** Opening Information given block **
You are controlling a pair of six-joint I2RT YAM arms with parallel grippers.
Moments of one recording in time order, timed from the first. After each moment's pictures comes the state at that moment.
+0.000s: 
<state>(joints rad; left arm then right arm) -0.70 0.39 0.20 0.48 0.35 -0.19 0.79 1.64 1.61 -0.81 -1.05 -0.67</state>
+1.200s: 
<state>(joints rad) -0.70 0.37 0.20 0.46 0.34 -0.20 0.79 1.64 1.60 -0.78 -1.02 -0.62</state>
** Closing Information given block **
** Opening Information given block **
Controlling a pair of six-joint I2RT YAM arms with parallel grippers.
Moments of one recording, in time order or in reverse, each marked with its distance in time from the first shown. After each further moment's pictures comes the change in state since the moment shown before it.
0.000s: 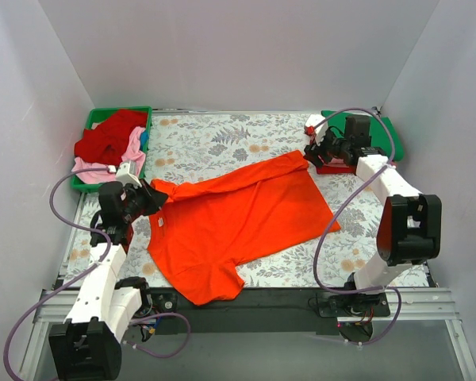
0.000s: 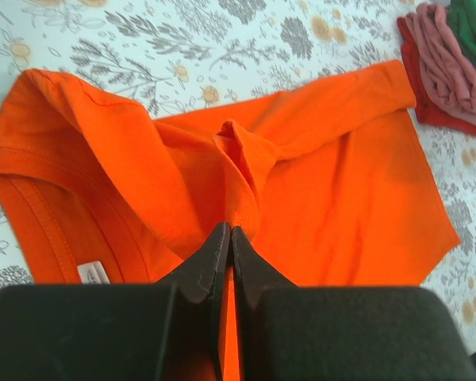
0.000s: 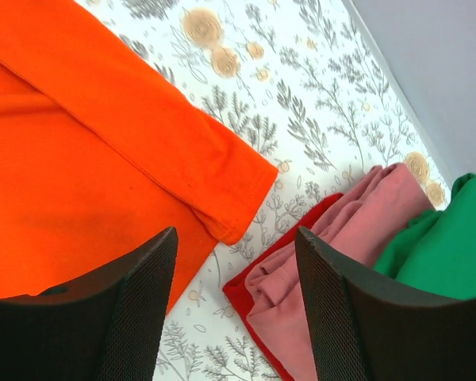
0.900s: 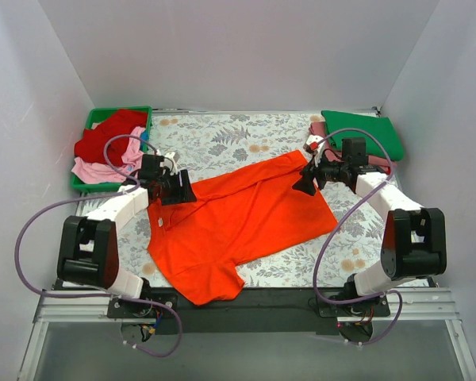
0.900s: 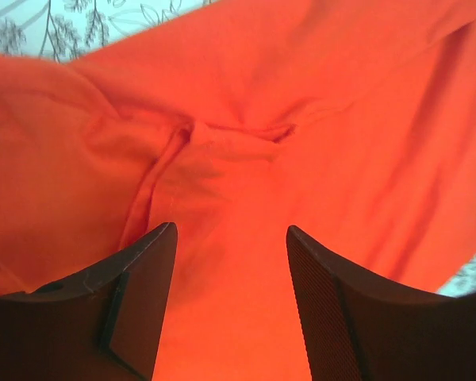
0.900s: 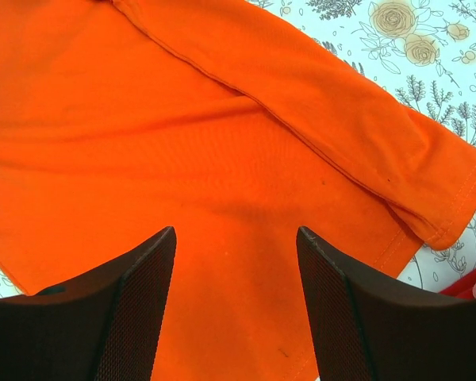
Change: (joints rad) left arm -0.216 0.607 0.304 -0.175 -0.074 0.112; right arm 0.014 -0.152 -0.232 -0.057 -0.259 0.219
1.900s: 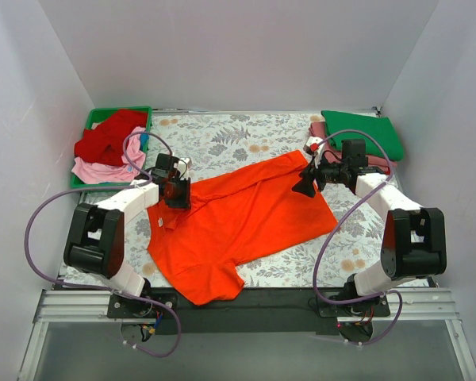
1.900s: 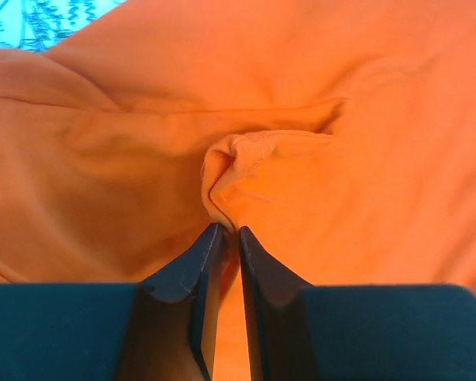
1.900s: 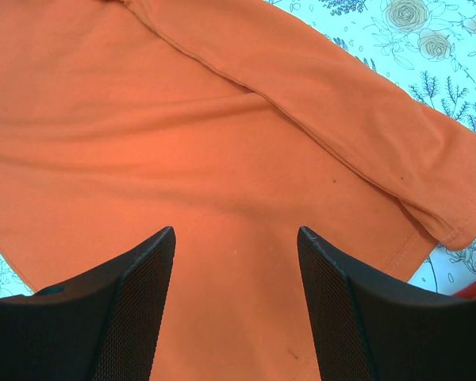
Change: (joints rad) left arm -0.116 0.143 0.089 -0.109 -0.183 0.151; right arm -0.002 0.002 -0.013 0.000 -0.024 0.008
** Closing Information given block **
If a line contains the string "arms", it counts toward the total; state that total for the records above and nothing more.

§ Answer for the task
2